Image enhancement of Coffea arabica tree roots considering only the 0.625–1.25 Hz range of frequencies using Fujii’s method

Discussion

Currently, most approaches related to imaging from plant biological activity involves the tagging of specific tissues or cellular/molecular structures. For example, combinations of dyes and clearing agents are used to obtain anatomical descriptions of the plant with high resolution (Truernit et al. 2008). Unfortunately, staining protocols that are suitable for live experiments are limited. Other molecular approaches such as immunolabeling (Reinhardt et al. 2004) are rarely used during live experiments due to their decreasing strength with time and poor in depth penetration of tissues. For these reasons, fluorescence microscopy has become the most common approach to obtain temporal and spatial information on gene activity during development (Heisler et al. 2005). When combined with confocal laser scanning microscopy (Moreno et al. 2006) or optical projection tomography microscopy (Sharpe et al. 2002), the fluorescence microscopy allows accurate reconstructions of the 3D patterns of gene expression across tissues.

In this study, we found that the biospeckle phenomenon can be used to present the outlines of root tissues, and as well to present areas with different activity that can unfold further investigations to correlate with particular phenomena in the root tissues. By using simple tissue culture techniques and classical analysis of biospeckle patterns, it was possible to discriminate different levels of activity in root tissues, and outlines without the need for staining tissues. In the future, this would allow high throughput inexpensive techniques to be developed for genetic screens and characterization of root growth. There are also different ways the current system could be adapted in order to obtain more accurate information on specific processes in roots when necessary. Increasing the magnification would notably provide higher biospeckle signal resolution and could help identify fine tissue-based changes in biological activity. The use of a different gel medium, e.g., Phytagel, Sigma-Aldrich) would provide suitable illumination and would prevent saturation of the camera. Finally, more specific processing algorithm could be designed to emphasize and segment patterns of activities that are related to specific biological processes (Rabal and Braga 2008).

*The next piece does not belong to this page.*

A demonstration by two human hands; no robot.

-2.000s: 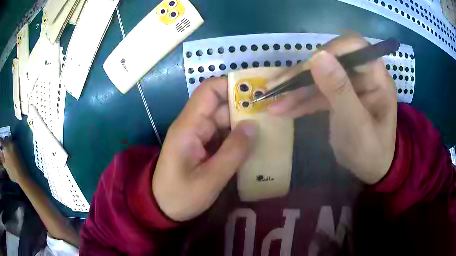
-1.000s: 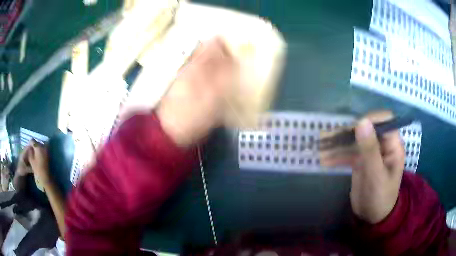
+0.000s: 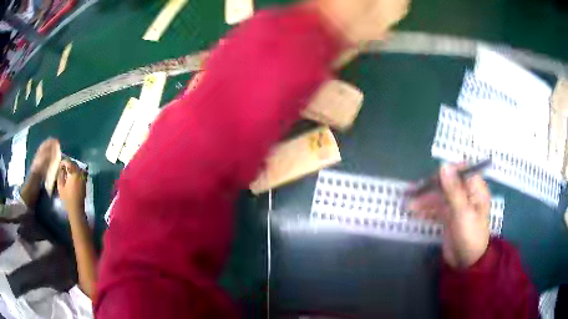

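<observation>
My right hand [image 3: 461,215] holds the dark tweezers [image 3: 451,177] over the carrier sheet [image 3: 367,199], a white strip with rows of dark dots. My left arm, in a red sleeve, reaches far forward across the table. My left hand [image 3: 367,15] is at the top edge, blurred and partly cut off, so whether it holds anything is unclear. A cream phone back cover [image 3: 296,162] with a yellow camera area lies left of the sheet. Another cover [image 3: 336,104] lies just beyond it. Both are partly hidden by or close to my sleeve.
Spare dotted sheets [image 3: 498,124] overlap at the upper right. More covers [image 3: 140,118] lie at the left, others beyond the pale curved strip [image 3: 430,43]. Another person's hands [image 3: 68,180] are at the far left. A thin pale line [image 3: 269,249] runs down the table.
The cover from two seconds ago is no longer held before me. My left hand has moved forward to the top edge. My right hand has lowered over the sheet, still with the tweezers. The view has shifted.
</observation>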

In addition, most modern cell imaging techniques use a type of cellular marker and require genetic transformations which are available only for model species, e.g., arabidopsis. They also use sophisticated and expensive microscopes to allow few fluorescent signals to be monitored during a single experiment. BSL imaging could potentially overcome some of these shortcomings by providing affordable, high-throughput imaging solutions to quantify changes in tissue biological activity. It has a large working distance, can depict larger specimen through transparent medium and allow plants to grow vertically. This would make biospeckle imaging an attractive technique for plant biological studies.

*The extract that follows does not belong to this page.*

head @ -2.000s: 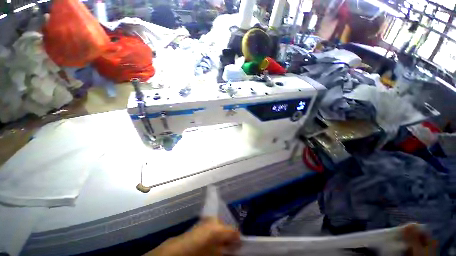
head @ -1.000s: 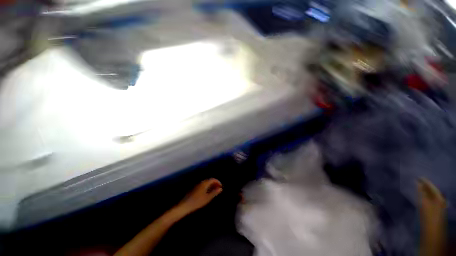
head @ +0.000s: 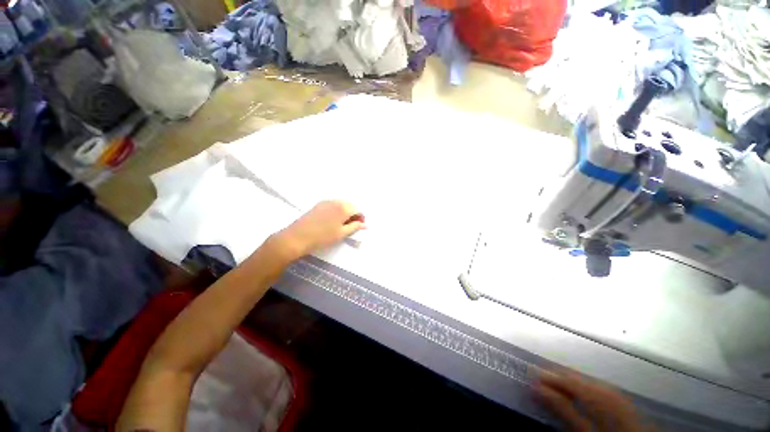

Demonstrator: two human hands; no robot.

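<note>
White shirt panels (head: 203, 207) lie in a pile on the white table, left of the lockstitch machine (head: 675, 181). My left hand (head: 325, 226) is on the near right part of the pile, fingers curled at the cloth; glare hides whether it pinches a layer. My right hand (head: 587, 403) is at the table's front edge, low right, blurred and partly cut off by the frame's bottom; no cloth shows in it. The presser foot area (head: 598, 253) is under the machine head's left end.
A ruler strip (head: 405, 316) runs along the table's front edge. A red basket (head: 291, 380) with white pieces is below the table. A red-orange bag (head: 511, 29) and cloth heaps (head: 346, 34) are behind. Dark blue cloth (head: 76, 295) hangs at left.
The view has swung left to the panel pile. The white piece held between my hands two seconds ago, then seen low by the machine, is out of view. My left hand is now on the pile.
</note>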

The enhancement of the biospeckle images, using wavelets transform or other frequency tools, is a novel area that was unfolded by a recent research with Butterworth filters (Sendra et al. 2005), and in particular the technique adopted in this work using wavelets transform. The filtering technique can enhance the root area as well as the gel area depending on the chosen frequency. This presents a powerful tool in tissue analysis with a complex displacement of layers with distinct activities under the biospeckle view.

Conclusions

The BSL phenomenon was used to build a map of biological activity in root tissues. A simple experimental system was developed to allow the acquisition of signals from roots grown in gels. Classical image analysis techniques were used to process biospeckle patterns and the GD method demonstrated to be the best approach to accentuate the biological activity across tissues. Biospeckle laser imaging could be a compelling new system for the imaging of plant tissues.